## What you should do
Copy each line below exactly as it appears. Pictures are to be omitted.

## Raw data
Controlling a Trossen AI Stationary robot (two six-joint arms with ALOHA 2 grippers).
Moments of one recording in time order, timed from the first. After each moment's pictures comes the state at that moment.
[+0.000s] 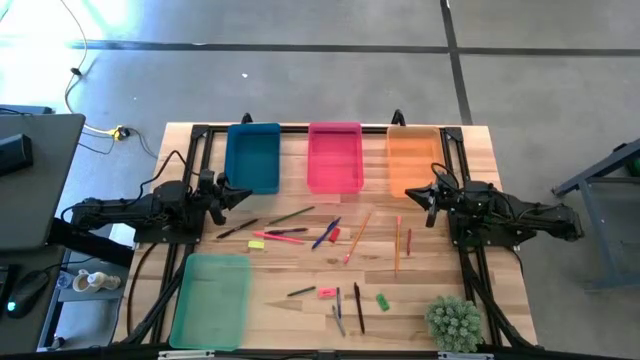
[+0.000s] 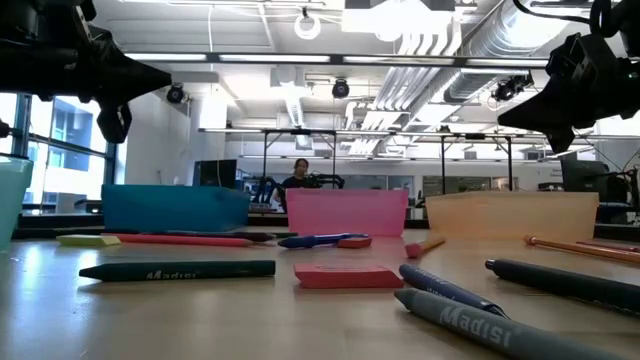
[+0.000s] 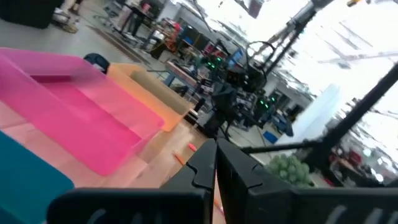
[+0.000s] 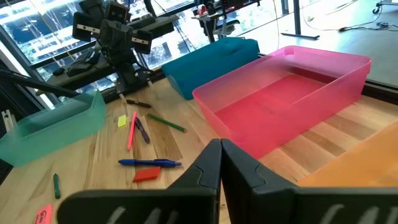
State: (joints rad) left arm 0.18 0.03 0.01 0.07 -0.15 -0.59; right arm -0.11 0.01 0.10 -0.26 0.19 0.34
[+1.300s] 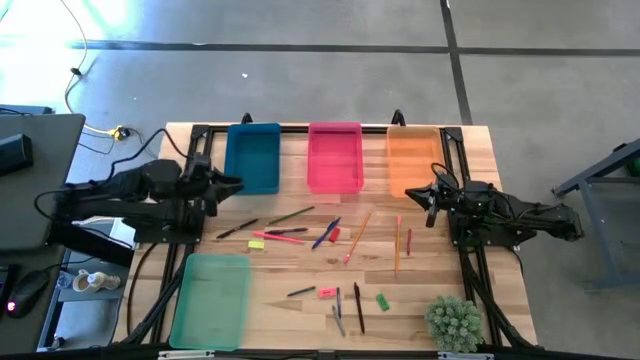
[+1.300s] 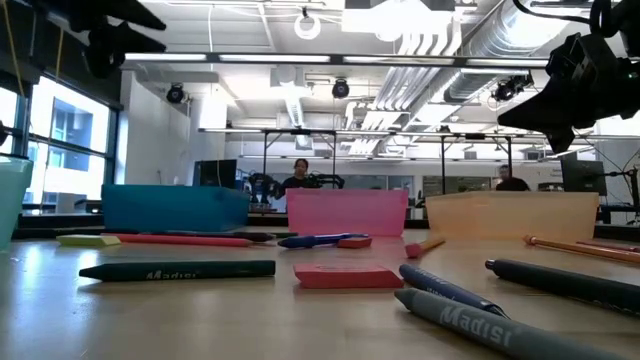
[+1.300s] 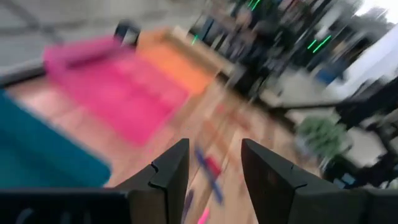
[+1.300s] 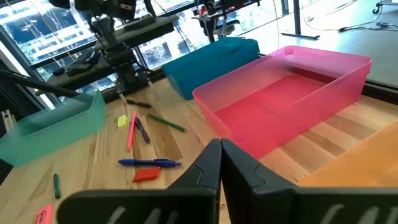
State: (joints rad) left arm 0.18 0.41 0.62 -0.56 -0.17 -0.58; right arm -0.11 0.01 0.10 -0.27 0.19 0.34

## Written solution
Controlling a Trossen AI Stationary robot (two six-joint arms with ALOHA 2 grippers).
Moments of one recording in time order, timed from the first. After each moment's pictures comes the state at that moment.
[+0.000s] 
[+0.000s] 
[+0.000s] 
[+0.000s] 
State: (joints rad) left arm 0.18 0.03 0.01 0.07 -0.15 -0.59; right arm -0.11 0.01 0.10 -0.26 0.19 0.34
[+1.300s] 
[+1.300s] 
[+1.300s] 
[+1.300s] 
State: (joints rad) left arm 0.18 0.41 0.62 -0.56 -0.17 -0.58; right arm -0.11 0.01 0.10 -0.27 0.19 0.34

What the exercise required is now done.